In vitro: Rhodiola imbricata protects macrophages against tert-butyl hydroperoxide injury and up-regulates the immune response. Additionally it potently stimulates the innate immune pathway and initiates strong immunostimulatory actions, increasing Toll-like receptor 4, granzyme B, and Th1 cytokines. Rhodiola sachalinensis extract enhances the expression of inducible nitric oxide synthase in macrophages. Rhodiola quadrifida stimulates granulocyte activity and increases lymphocyte response to mitogens. Rhodiola algida stimulates human peripheral blood lymphocytes and up-regulates IL-2 in Th1 cells and IL-4, 6, and 10 in Th2 cells.
In vivo: Rhodiola kirolowii enhances cellular immunity—stimulating the activity of lymphocytes, increasing phagocytosis in response to microbial organisms. Rhodiola imbricata enhances specific immunoglobulin levels in response to tetanus toxoid and ovalbumin in rats—the plant has adjuvant/immunopotentiating activity in both humoral and cell-mediated immune response.
Human clinical use: Rhodiola rosea (in combination with schizandra, eleuthero, and leuzea) significantly increased both cell-mediated and humoral immune response in ovarian cancer patients. Rhodiola significantly reduced problems and infection after the treatment of acute lung injury caused by massive trauma/infection and thoracic-cardio operations. A combination formula of rhodiola, eleuthero, and schizandra significantly enhanced positive outcomes in the treatment of acute nonspecific pneumonia. Rhodiola rosea increased the parameters of leukocyte integrins and T-cell immunity in bladder cancer patients.
Rhodiola, various species, has been found effective in the treatment of breast cancer.
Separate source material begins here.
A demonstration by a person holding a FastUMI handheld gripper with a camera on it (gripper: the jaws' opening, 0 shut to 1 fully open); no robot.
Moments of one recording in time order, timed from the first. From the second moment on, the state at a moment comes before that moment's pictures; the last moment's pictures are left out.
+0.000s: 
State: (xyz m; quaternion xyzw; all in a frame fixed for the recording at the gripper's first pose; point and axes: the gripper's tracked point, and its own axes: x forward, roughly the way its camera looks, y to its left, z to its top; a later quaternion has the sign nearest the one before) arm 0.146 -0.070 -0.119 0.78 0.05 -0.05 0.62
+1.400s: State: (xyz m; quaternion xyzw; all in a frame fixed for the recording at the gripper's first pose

It inhibits the tumorigenic properties of invasive mammary epithelial cells, inhibits superficial bladder cancer, suppresses T241 fibrosarcoma tumor cell proliferation, and reduces angiogenesis in various tumor lines. Rhodiola imbricata is highly protective in mice against whole-body lethal radiation.
The plant has also been found highly antioxidant in numerous studies, to be liver protective, and to be highly protective of the cardiovascular system.
The plant is adaptogenic; that is, it increases the function of the organism to meet whatever adverse influences are affecting it, whether stress or illness. Most of the attention has been paid to its ability to increase endurance and mental acuity, but its effects on the immune system, though less studied than eleuthero’s, are similar.